Dany’s vision in the House of the Undying directly matches Jaime’s confession to Brienne in ASOS Jaime V 

“Aerys would have bathed in [wildfire] if he’d dared. The Targaryens were all mad for fire.” …

He floated in heat, in memory. “After dancing griffins lost the Battle of the Bells, Aerys exiled him.” Why am I telling this absurd ugly child? “He had finally realised that Robert was no mere outlaw to be crushed at whim, but the greatest threat House Targaryen had faced since Daemon Blackfyre. The king reminded Lewyn Martell gracelessly that he held Elia and sent him to take command of the ten thousand Dornishmen coming up the kingsroad. Jon Darry and Barristan Selmy rode to Stoney Sept to rally what they could of griffins’ men, and Prince Rhaegar returned from the south and persuaded his father to swallow his pride and summon my father. But no raven returned from Casterly Rock, and that made the king even more afraid. He saw traitors everywhere, and Varys was always there to point out any he might have missed. So His Grace commanded his alchemists to place caches of wildfire all over King’s Landing…”
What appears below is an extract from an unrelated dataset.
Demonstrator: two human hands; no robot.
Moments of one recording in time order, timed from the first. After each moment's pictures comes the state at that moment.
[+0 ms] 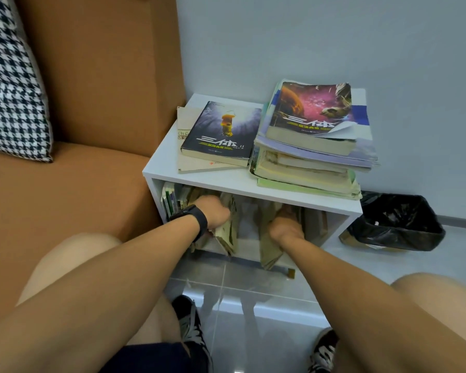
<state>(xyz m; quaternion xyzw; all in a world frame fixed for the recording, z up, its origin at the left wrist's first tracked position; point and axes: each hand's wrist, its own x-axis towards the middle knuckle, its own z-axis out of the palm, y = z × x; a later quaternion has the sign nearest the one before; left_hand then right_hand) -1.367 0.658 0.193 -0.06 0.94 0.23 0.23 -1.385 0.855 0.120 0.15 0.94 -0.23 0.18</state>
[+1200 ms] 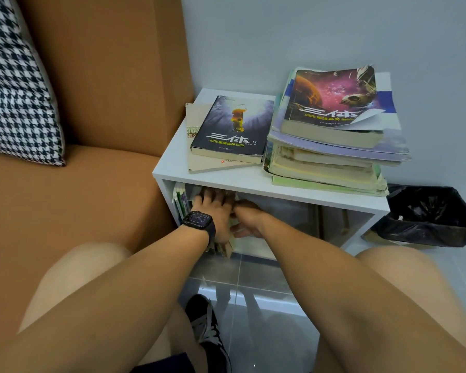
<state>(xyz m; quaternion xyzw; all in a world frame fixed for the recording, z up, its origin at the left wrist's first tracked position) -1.370 0.637 0.156 0.06 0.97 -0.09 0.20 -1.405 0.751 0.115 0.12 0.72 -0.58 0.36</state>
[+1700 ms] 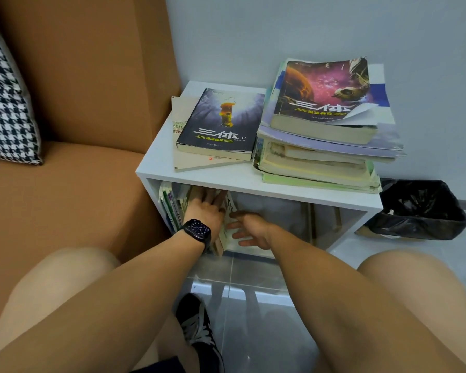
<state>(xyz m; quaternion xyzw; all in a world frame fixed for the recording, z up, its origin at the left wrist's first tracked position) -1.371 0.646 0.135 0.14 0.95 -0.24 0.15 -1.399 0.791 0.076 0.14 0.70 -0.57 0.41</state>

“My Sworn Brothers were all away, you see, but Aerys liked to keep me close. I was my father’s son, so he did not trust me. He wanted me where Varys could watch me, day and night. So I heard it all.” He remembered how Rossart’s eyes would shine when he unrolled his maps to show where the substance must be placed. Garigus and Belis were the same. “Rhaegar met Robert on the Trident, and you know what happened there. When the word reached court, Aerys packed the queen off to Dragonstone with Prince Viserys. Princess Elia would have gone as well, but he forbade it. Somehow he gotten it into his head that Prince Lewyn must have betrayed Rhaegar on the Trident, but he thought he could keep Dorne Loyal so long as he kept Elia and Aegon by his side. ‘The traitors want my city,’ I heard him tell Rossar, ‘but I’ll give them naught but ashes. Let Robert be king over charred bones and cooked meat.’ The Targaryens never bury their dead, they burn them. Aerys meant to have the greatest funeral pyre of them all.”

Conclusion

It intrigues me that Dany does not recognise the Iron Throne, which is she is determined to reclaim, or the great throne room of the Red Keep, which I presume Viserys would have described to her ad nauseum while on the run. 
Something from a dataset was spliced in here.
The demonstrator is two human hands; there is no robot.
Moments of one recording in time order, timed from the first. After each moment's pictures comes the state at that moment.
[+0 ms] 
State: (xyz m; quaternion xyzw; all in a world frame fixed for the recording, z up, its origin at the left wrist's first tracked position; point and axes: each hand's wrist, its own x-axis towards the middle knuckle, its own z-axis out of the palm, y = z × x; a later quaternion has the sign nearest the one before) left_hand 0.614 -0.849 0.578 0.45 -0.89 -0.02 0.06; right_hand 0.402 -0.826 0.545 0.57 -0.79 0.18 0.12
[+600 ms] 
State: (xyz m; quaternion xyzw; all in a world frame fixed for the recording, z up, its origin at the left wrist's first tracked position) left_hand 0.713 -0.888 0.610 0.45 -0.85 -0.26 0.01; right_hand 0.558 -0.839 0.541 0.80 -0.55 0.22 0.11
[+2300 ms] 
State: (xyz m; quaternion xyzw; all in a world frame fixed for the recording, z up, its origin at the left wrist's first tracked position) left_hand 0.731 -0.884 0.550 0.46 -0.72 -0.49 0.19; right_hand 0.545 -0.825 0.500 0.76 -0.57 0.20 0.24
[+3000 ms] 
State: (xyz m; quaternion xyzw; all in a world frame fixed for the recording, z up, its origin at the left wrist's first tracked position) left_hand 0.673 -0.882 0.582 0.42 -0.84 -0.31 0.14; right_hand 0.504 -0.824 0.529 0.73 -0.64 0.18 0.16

Dany must know that she is looking at her father, and must know that she is seeing the truth of his madness: he planned to annihilate King’s Landing with wildfire rather than concede to Robert Baratheon.

But she cannot bring herself to acknowledge that this is what she is seeing.
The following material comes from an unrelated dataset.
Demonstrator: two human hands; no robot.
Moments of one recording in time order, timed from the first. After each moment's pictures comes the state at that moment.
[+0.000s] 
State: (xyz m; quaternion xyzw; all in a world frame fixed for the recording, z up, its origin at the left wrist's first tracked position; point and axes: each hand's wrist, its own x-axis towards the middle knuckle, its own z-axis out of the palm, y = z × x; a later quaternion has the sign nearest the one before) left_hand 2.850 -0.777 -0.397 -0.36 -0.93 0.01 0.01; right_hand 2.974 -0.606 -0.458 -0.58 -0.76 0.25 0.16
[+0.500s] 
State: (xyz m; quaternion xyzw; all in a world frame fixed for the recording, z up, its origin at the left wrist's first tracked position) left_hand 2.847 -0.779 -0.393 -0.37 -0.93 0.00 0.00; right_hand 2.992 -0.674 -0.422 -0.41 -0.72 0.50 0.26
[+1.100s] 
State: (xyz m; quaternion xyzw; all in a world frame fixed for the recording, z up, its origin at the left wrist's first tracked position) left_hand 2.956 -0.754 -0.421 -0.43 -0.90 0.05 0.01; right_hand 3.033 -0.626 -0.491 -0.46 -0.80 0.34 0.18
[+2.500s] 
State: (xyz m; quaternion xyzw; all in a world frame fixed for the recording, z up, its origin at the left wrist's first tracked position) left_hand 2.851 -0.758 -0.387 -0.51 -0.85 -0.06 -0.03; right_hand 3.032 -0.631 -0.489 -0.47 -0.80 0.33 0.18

Unlike Rhaegar, who lived through their father’s madness and descent into cruelty, Dany still believes that her family was robbed of their rightful throne. She does not, cannot accept that her father’s actions led to a politically and legally justified civil war to oust the cruel tyrant.

Dany would do well to stop and process this information at some stage. It will be very interesting to see whether Dany has a future opportunity to grill the Kingslayer, and whether she would be open to his testimony, considering that she saw the same moment in the House of the Undying.